▶ **EXERCISE DETAILS**
Check every line of the entries for the string "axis" and return the ones that contain it.

○ ○ ○ ○

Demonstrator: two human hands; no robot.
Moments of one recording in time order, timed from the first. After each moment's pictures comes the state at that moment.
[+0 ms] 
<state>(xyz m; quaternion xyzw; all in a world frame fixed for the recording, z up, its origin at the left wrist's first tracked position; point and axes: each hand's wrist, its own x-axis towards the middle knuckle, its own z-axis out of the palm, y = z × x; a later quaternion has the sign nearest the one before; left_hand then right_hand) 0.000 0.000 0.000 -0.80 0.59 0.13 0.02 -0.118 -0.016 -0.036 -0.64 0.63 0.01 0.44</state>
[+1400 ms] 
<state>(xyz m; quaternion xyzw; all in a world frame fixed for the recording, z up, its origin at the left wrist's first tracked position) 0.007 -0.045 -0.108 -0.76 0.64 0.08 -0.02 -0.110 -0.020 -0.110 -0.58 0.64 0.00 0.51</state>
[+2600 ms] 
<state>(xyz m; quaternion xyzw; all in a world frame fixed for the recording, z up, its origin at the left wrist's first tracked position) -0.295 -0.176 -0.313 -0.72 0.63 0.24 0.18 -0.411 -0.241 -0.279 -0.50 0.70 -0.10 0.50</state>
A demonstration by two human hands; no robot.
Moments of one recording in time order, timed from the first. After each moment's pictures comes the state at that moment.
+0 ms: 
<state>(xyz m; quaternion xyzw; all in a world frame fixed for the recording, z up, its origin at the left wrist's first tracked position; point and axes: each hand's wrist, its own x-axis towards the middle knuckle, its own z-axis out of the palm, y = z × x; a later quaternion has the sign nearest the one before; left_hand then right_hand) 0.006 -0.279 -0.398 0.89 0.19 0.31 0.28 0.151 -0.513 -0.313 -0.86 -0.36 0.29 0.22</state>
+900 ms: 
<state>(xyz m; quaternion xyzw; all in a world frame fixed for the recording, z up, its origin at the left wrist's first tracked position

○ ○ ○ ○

▶ **FINISHED TASK**
<state>(xyz m; quaternion xyzw; all in a world frame fixed for the recording, z up, its origin at the left wrist's first tracked position; point and axes: each hand's wrist, its own x-axis towards the middle knuckle, its own z-axis out of the palm, y = z × x; a later quaternion has the sign nearest the one before; left_hand then right_hand) 0.000 0.000 0.000 -0.80 0.59 0.13 0.02 -0.118 -0.016 -0.036 -0.64 0.63 0.01 0.44</state>
<state>(xyz m; quaternion xyzw; all in a world frame fixed for the recording, z up, its origin at the left wrist's first tracked position; point and axes: each hand's wrist, its own x-axis towards the middle knuckle, its own z-axis out of the palm, y = z × x; a later quaternion has the sign nearest the one before; left_hand then right_hand) 0.006 -0.279 -0.398 0.89 0.19 0.31 0.28 0.151 -0.513 -0.313 -0.86 -0.36 0.29 0.22</state>

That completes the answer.